Q12. The standard reduction potential for the half-cell: NO₃⁻ → NO₂⁻ is 0.78 V. The potential at pH = 14 is
Answer: -0.45 V
Explanation: Using Nernst equation, considering the reaction and pH dependence.
Q13. For the cell: Pt, H₂ (1 atm) / H⁺ (pH = x) // Cl⁻ (1M) / AgCl, Ag, E_cell = 0.58 V at 25°C. The pH of the solution is
Answer: 3.0
Explanation: Using E_cell = E⁰ - 0.0591 log([H⁺]), and known E⁰ for AgCl/Ag, Cl⁻.
Q14. The quantity of electricity required to deposit 63.5 g of Cu is
Answer: 2 F
Explanation: Cu²⁺ + 2e⁻ → Cu, 63.5 g = 1 mole, so 2F is required.
Q15. The molar conductivity of a 0.1 M solution of an electrolyte is 100 S cm² / mol. The conductivity is
Answer: 0.01 S / cm
Explanation: κ = Λ_m × c = 100 S cm² / mol × 0.1 M = 0.01 S / cm.

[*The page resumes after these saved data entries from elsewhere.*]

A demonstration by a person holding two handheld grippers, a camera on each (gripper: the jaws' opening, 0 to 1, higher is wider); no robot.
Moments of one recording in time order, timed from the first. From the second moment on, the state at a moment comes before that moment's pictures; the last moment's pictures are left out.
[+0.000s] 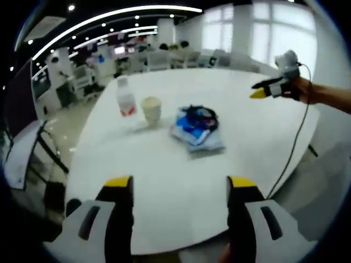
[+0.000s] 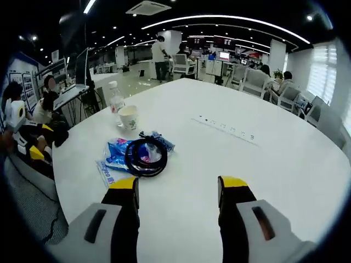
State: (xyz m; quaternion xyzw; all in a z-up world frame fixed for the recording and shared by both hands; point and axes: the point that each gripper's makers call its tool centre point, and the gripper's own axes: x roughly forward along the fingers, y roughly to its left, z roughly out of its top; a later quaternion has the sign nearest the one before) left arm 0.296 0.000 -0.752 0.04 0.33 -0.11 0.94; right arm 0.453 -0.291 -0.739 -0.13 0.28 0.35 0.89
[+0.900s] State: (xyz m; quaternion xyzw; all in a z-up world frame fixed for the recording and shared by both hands) left arm 0.297 -0.018 -0.751 0.05 0.32 -0.15 0.93; right arm 0.434 -0.292 -0.754 -0.08 0.31 0.34 0.88
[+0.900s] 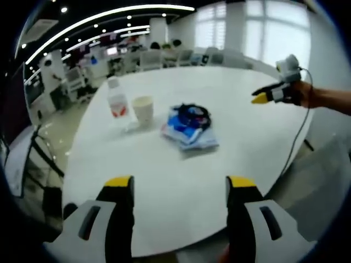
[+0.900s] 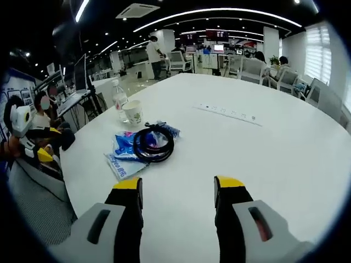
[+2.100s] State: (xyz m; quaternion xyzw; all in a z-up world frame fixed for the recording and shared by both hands) left arm 0.300 -0.020 -0.750 0.02 0.32 -0.16 0.93; right arm 0.575 -0.159 -0.812 -0.14 0.36 0.37 0.85
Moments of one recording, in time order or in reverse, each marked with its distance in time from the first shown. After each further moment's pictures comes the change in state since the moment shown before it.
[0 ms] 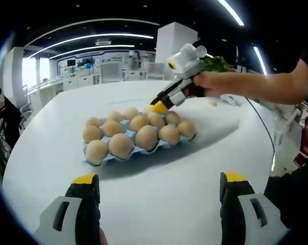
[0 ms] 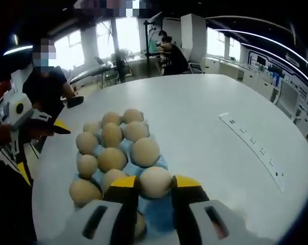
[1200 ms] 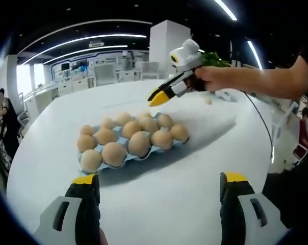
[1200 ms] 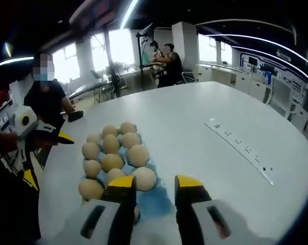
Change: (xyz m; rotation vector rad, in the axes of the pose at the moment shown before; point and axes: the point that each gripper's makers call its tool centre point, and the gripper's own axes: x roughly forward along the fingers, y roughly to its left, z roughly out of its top) left arm 0.002 -0.014 0.013 0.062 0.014 -0.024; right arm -0.050 -0.014 0.007 0.053 -0.103 -0.042
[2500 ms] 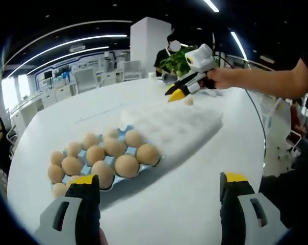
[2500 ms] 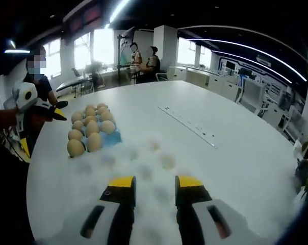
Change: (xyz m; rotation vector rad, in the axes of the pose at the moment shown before) left arm 0.043 -0.060 0.032 0.109 0.031 -0.108; right arm -0.139 -0.073 -0.087 0.000 -0.002 -0.220
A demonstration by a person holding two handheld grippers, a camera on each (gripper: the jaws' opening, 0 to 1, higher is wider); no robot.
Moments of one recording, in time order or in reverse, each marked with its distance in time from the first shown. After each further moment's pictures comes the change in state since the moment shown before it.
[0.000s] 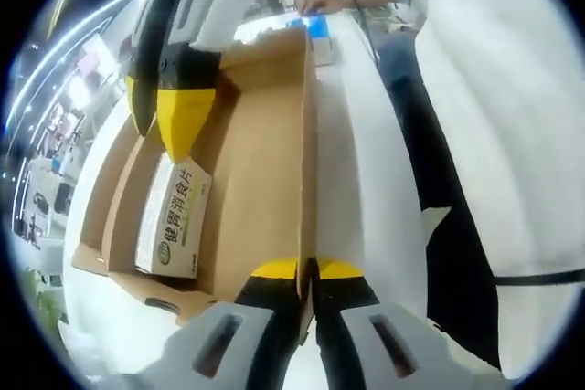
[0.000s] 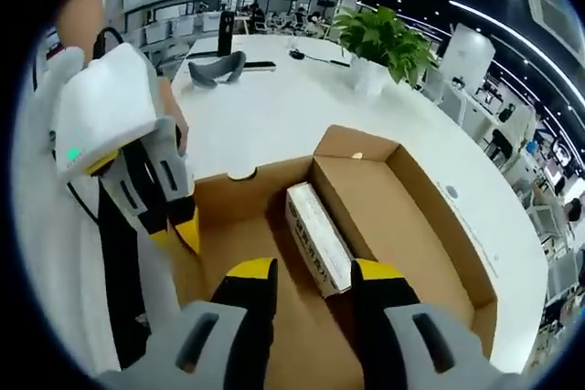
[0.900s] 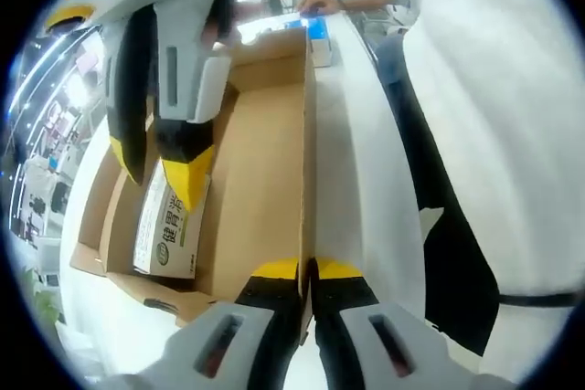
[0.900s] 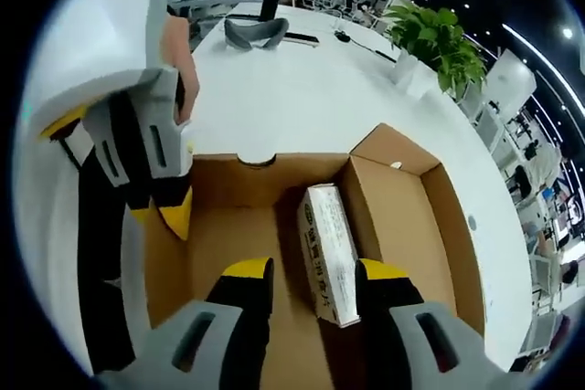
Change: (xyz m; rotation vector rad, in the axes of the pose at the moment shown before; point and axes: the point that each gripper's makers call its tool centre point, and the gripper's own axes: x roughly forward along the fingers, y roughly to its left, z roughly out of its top) left arm 0.000 -0.001 0.001 -0.002 0.003 -0.010; right arm 0.033 0.008 0.002 -0.232 0.083 0.084
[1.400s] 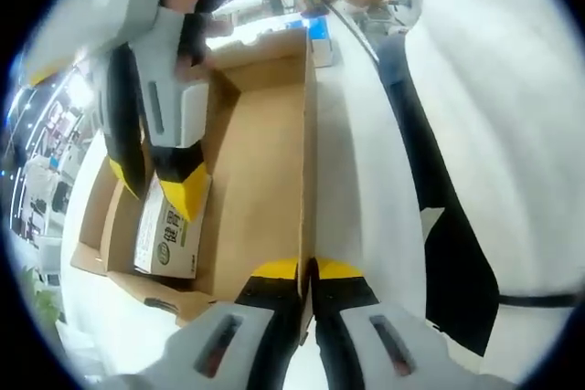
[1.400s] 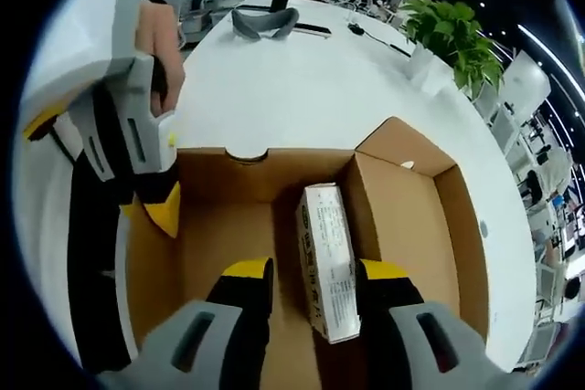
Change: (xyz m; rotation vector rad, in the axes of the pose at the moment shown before) left arm 0.000 0.000 0.000 -0.003 -0.002 0.006; right arm 0.017 -0.002 -0.002 -0.040 0.038 0.072
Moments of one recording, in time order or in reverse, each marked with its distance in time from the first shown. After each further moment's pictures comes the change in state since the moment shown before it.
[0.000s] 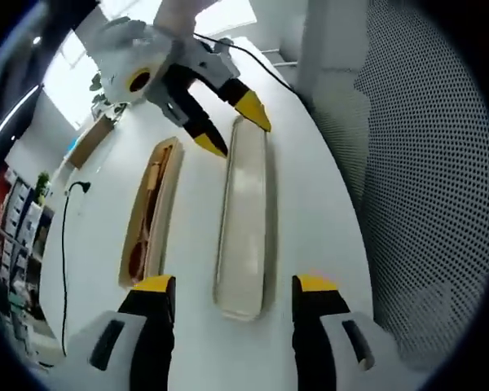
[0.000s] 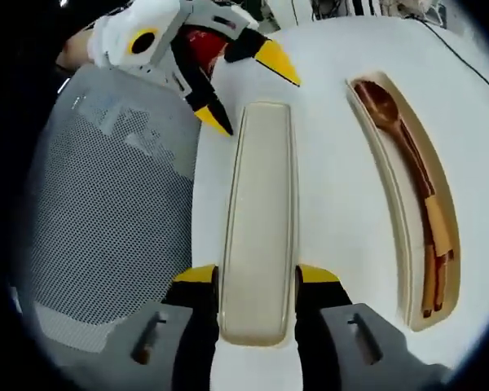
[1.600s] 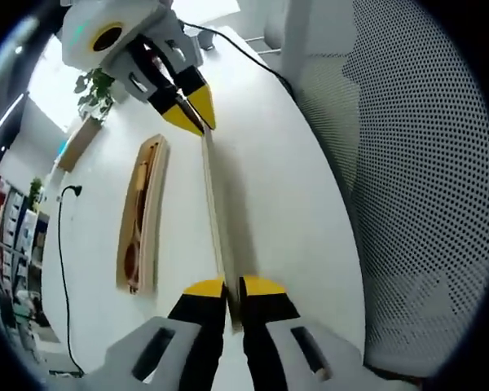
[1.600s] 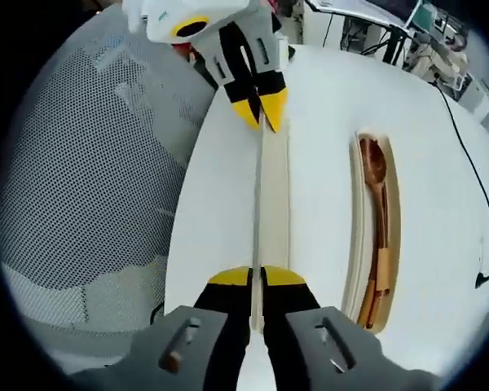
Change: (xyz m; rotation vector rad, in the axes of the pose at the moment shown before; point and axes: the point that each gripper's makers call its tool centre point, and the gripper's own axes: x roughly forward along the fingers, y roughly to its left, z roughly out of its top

Q16. The E⁰ value for the Mn³⁺/Mn²⁺ couple is more positive than that for Cr³⁺/Cr²⁺ or Fe³⁺/Fe²⁺ due to
Answer: much larger 3rd ionisation energy of Mn
Explanation: The large 3rd ionization energy for Mn (d⁵ to d⁴) makes E⁰ more positive.
Q17. For a certain cell, E⁰ = 1.20 V at 298 K. If the temperature coefficient is -3.8 × 10⁻⁴ V / K, the entropy change is
Answer: -73.4 J / K mol
Explanation: Using ΔS = nF(dE/dT), where n = 2 (assuming), F = 96500 C / mol, dE/dT = -3.8 × 10⁻⁴ V / K.
Q18. The reduction potential of a half-cell depends on
Answer: all of the above
Explanation: The reduction potential depends on concentration (Nernst equation), electrode material, and temperature.
Q19. For the reaction: O₂ + 4H⁺ + 4e⁻ → 2H₂O, E⁰ = 1.23 V. The E at pH = 7 is
Answer: 0.82 V
Explanation: Using Nernst equation, E = E⁰ - 0.0591 / n log(1 / [H⁺]⁴), at pH = 7.
Q20. The number of Faradays required to deposit 108 g of Ag from AgNO₃ solution is
Answer: 1 F
Explanation: Ag⁺ + e⁻ → Ag, 108 g = 1 mole, so 1F is required.